We write December 2015, with the new year around the corner. Yet, still 780 million people around the world have no access to clean and safe drinking water. That is 1 out of 9! Since many communities life at or near the shore, the vast amount of seawater nearby plead to be turned into the source of life. Until now various machines have been proposed to take the salt out of seawater. This desalination process happens to be expensive, both money and energy wise.

The best solutions to difficult problems are often found in nature. Same goes for the Rain Maker, the desalination machine that mimics the natural water cycle. It heats seawater until it vaporises. The water vapour is taken into another compartment to be distilled. Then the steam is cooled down and turns into water again. Via a smart design, most of the heat is recuperated.

Prototype of the Rain Maker. It turns seawater in drinking water in a matter of minutes (photo: Billions in Change)

Prototype of the Rain Maker. It turns seawater in drinking water in a matter of minutes (photo: Billions in Change)

No membranes or filters are used, making the device able to run on its own for months without human intervention. A machine the size of a small car can make more than 3500 litres of water an hour.

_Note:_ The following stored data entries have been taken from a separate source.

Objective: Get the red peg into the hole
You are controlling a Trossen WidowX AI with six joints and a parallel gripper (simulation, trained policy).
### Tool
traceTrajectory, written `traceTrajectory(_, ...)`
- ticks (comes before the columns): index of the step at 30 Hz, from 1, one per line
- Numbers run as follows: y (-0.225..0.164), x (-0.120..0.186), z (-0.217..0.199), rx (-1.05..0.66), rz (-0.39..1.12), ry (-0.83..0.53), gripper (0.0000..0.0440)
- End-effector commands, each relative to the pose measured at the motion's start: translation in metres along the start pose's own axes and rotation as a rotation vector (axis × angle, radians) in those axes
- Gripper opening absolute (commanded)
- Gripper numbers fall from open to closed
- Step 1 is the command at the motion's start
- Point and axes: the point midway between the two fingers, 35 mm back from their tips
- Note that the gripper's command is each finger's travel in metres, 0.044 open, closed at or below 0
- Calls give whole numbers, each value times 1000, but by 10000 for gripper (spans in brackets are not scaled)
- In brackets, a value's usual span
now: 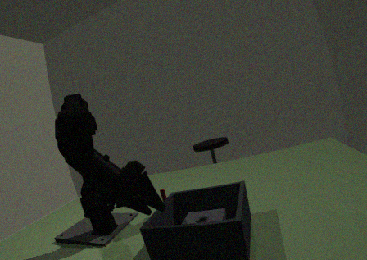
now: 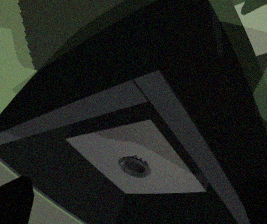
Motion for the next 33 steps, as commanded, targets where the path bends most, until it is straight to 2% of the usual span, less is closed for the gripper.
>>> traceTrajectory(1,-11,0,5,103,-30,-3,440)
traceTrajectory(16,-84,-10,-10,601,-118,-115,440)
traceTrajectory(25,-126,-16,-45,863,-142,-236,440)
traceTrajectory(33,-147,-19,-89,1017,-169,-379,440)
Point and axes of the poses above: the point midway between the two fingers, 35 mm back from their tips, its own x axis back along the fingers, its own z axis across the jaws, y = z × x, and after that the axes turned 3 degrees about -x, right-handed
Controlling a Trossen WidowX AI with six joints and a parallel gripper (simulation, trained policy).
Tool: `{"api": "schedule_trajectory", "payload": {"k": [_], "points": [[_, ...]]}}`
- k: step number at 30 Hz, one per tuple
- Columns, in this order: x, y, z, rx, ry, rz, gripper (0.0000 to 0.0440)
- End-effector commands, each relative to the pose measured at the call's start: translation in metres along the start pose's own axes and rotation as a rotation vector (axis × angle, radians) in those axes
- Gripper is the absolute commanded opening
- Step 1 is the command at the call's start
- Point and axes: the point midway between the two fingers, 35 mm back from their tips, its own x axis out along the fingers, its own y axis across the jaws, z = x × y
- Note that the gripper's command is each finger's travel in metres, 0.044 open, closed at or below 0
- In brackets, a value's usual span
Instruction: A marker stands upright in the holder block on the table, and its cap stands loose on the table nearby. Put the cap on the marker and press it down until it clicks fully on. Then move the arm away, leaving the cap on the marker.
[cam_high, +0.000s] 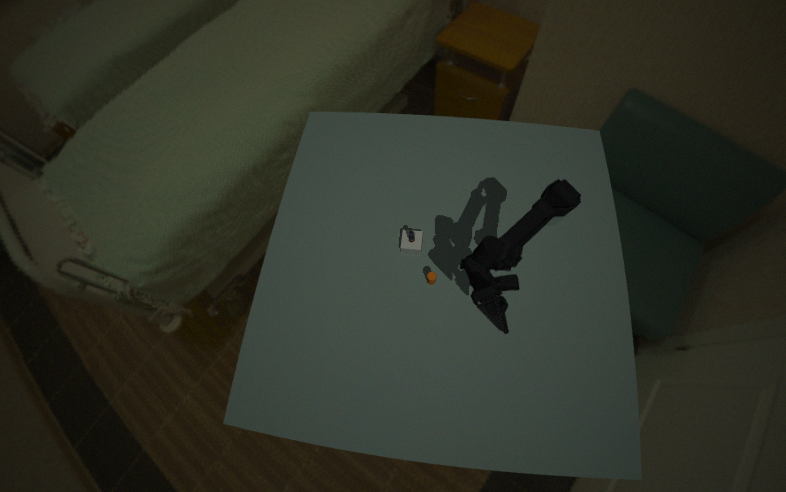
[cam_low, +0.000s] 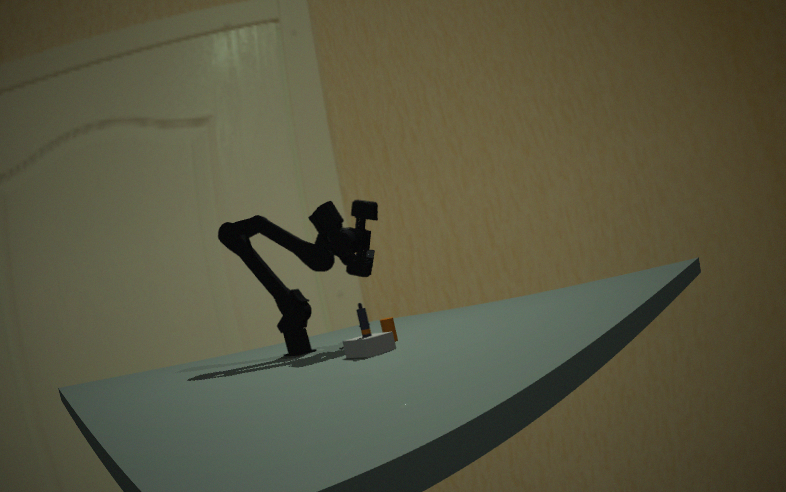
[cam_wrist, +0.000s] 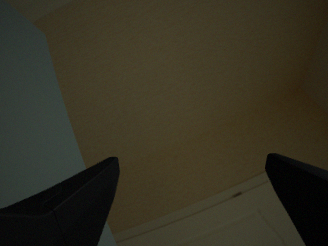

By building small units that can be mass produced, the price is reduced enormously. Depending on the specific needs, more or less Rain Makers can be combined. This makes a desalination machine finally cost effective. Current massive plants are designed case by case and just cost too much money. The builders of Rain Maker even propose to build a ship full of their desalinators. When a coastal area faces a water crisis, the ship rushes to the spot and can start producing clean drinking water straight away and pump it to the shore.